10 kasım'da atatürk ile manşet atmadığı için yaftalanan gazetelere yapılanlarla bir kere daha ortaya çıkmış zorunluluktur. öyle ki kimi sevip sevmeyeceğimizi anayasa belirler.
kimse kimseyi sevmek zorunda değil,ama saygısızlık yapmak haddine de değil.
kaldı ki mevz-u bahis olan atamız.
sen bugun kıçını rahatça gerip ' sevmek zorunda mıyım' diyebiliyorsan,yine atattürk'ün sayesindedir.
onun bizim için neler yaptıgını görmezden gelmek vatan hainliğidir.
kadir kıymet bilen, her fırsatta referans verdiği dininin peygamberi "ölülerinizi rahmetle anınız" buyuran bir millette belki de olması gereken zorunluluktur. insanlara babasını tanıma fırsatı veren, rahatlıkla padişah olabileceği halde "halkıma yaraşır" diyerek cumhuriyeti kuran, bugün kendisini diinsizlikle suçlayan bazı sıkmabaşlıların da adam yerine konması için sayısız yeniliği bu ülkeye getiren bir insanı sevmek bu kadar da zul olmasa gerek.

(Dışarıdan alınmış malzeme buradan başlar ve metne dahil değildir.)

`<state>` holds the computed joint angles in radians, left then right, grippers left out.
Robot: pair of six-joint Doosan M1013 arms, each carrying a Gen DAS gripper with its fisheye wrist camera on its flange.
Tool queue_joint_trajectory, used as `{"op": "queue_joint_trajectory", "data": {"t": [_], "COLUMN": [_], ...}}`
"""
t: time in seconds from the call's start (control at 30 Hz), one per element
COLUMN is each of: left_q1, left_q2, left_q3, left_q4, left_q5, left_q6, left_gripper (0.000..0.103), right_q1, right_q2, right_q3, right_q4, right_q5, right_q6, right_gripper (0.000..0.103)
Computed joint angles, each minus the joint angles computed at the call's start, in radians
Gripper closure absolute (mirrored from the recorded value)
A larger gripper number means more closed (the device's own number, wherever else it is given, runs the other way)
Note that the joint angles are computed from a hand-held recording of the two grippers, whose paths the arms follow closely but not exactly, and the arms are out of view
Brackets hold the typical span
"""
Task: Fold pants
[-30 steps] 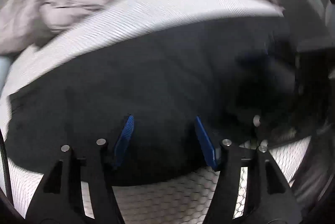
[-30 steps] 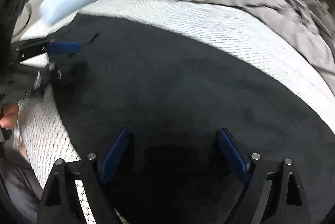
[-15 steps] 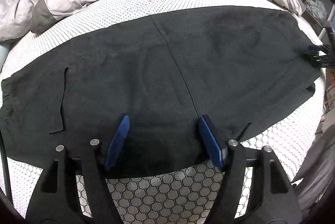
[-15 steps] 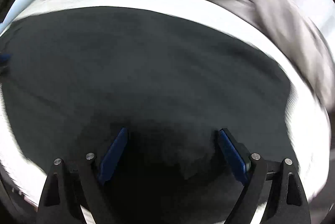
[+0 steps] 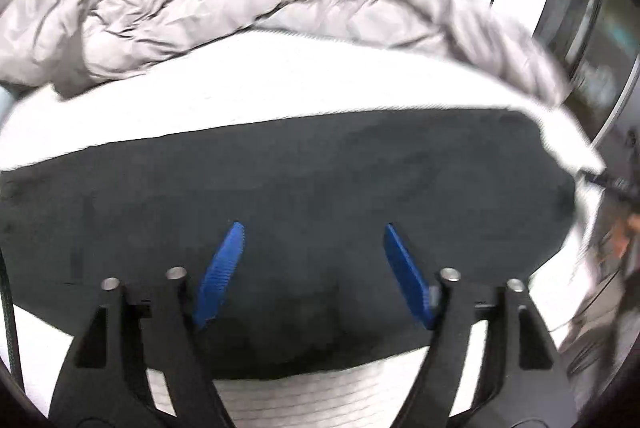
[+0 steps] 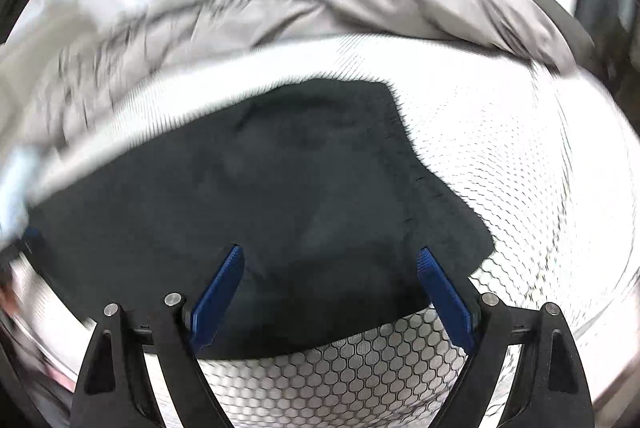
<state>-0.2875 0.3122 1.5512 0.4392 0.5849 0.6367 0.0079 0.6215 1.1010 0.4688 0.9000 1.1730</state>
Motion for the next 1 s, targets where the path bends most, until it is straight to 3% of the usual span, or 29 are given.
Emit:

mustafa kemal atatürk'ü sevmek, bir zorunluluk değildir. ki sevgi, zorlamayla olacak bir olay değil zaten. bir insan, ancak içten gelen bir duyguyla diğer insanları sevebilir. o yüzden, zorunluluk kısmı ortadan kaldırılmalı. ama saygı duymak zorundadır. bugün, bu topraklar üzerinde "atatürk'ü sevme zorunluluğu" gibi bir konuyu tartışabiliyorsak, büyük çoğunluğu atatürk ve bizim için canlaırnı veren insanlar sayesindedir. kimse, bunları görmezden gelemez ve saygısızlık edemez.
düzenleme: başlık başıma kaldı, hadi hayırlı olsun.
Kimse kusura bakmasın , eğer senin babaannen veya anneannen geçmişte gaddar insanlarca tecavüze uğramamışsa , deden bu ülke için canı pahasına savaşmışsa , sen şu anda ülkende müslüman olarak yaşayabiliyorsan , özgür yaşıyorsan ve en önemlisi aslında yaşayabiliyorsan bunların hepsini Atatürk'e borclusun.
Eğer atatürkü sevmeyen varsa bu demektir ki , bu insan ailesini sevmiyor , dinini sevmiyor , yaşamayı sevmiyor.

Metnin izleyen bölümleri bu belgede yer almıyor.